Wychodząca z kryzysu Legia Warszawa we wtorek pokonała Bruk-Bet Termalikę Nieciecza 4:1 - był to piąty triumf z rzędu stołecznego zespołu, który pozwolił na awans na 11. miejsce w ligowej tabeli.
Nic więc dziwnego, że humory i nastroje są coraz lepsze w obozie aktualnego mistrza Polski, który jeszcze chwilę temu był w strefie spadkowej PKO Ekstraklasy.

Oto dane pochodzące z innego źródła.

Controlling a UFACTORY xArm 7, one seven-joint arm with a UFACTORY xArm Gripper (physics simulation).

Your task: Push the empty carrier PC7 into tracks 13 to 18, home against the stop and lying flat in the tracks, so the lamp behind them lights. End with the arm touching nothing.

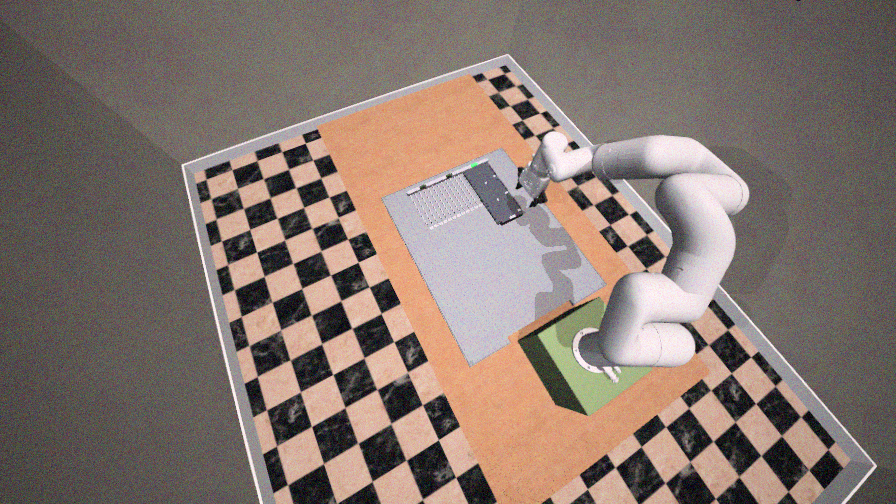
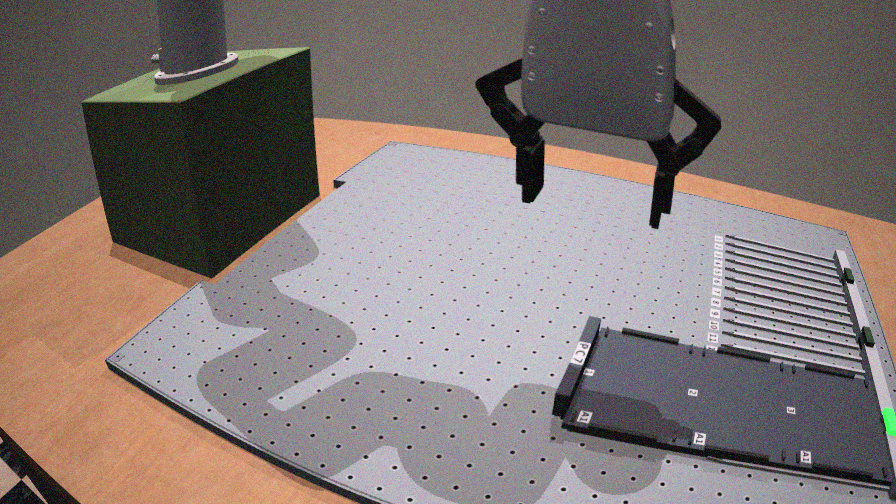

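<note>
The dark carrier PC7 (image 1: 491, 191) (image 2: 739, 401) lies flat over the tracks at the right end of the track field, with its slots empty. Its far end is up at the stop rail (image 1: 438, 179) (image 2: 857, 313). The lamp (image 1: 474, 164) (image 2: 889, 421) behind it glows green. Its raised, labelled handle edge (image 2: 576, 369) faces the arm's base. My gripper (image 1: 527, 195) (image 2: 593, 213) is open and empty, held high above the plate and apart from the carrier.
Bare tracks (image 1: 446, 199) (image 2: 789, 300) with number labels lie beside the carrier. Two unlit dark lamps (image 2: 848, 275) (image 2: 867, 336) sit on the rail. The grey perforated plate (image 1: 476, 282) (image 2: 407, 282) carries the tracks. The green base block (image 1: 588, 388) (image 2: 250, 169) stands at the plate's near end.
</note>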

W ostatnim czasie fakt ten piłkarze postanowili uczcić wychodząc w miasto. Miało to miejsce w sobotę po wygranej z Górnikiem Łęczna. Teraz całą sytuację skomentował Paweł Wszołek.
Przyznał w rozmowie z Canal+, że była to "mała kolacja z dziewczynami". - Może nas to rozluźniło jeszcze bardziej? Z mojej strony mogę powiedzieć, że jesteśmy profesjonalistami i w dzisiejszym futbolu nie ma miejsca, żeby imprezować - przyznał.
- Nie widzę tutaj żadnego problemu, gdy drużyna, chłopaki pójdą sobie na jakąś kolację czy wypiją sobie jedno piwo - dodał.
Obok Wszołka na wyjściu przyłapano również m.in. Mateusza Wieteskę. Obaj pojawili się w wyjściowym składzie na mecz ze "Słoniami", a ten drugi wpisał się nawet na listę strzelców.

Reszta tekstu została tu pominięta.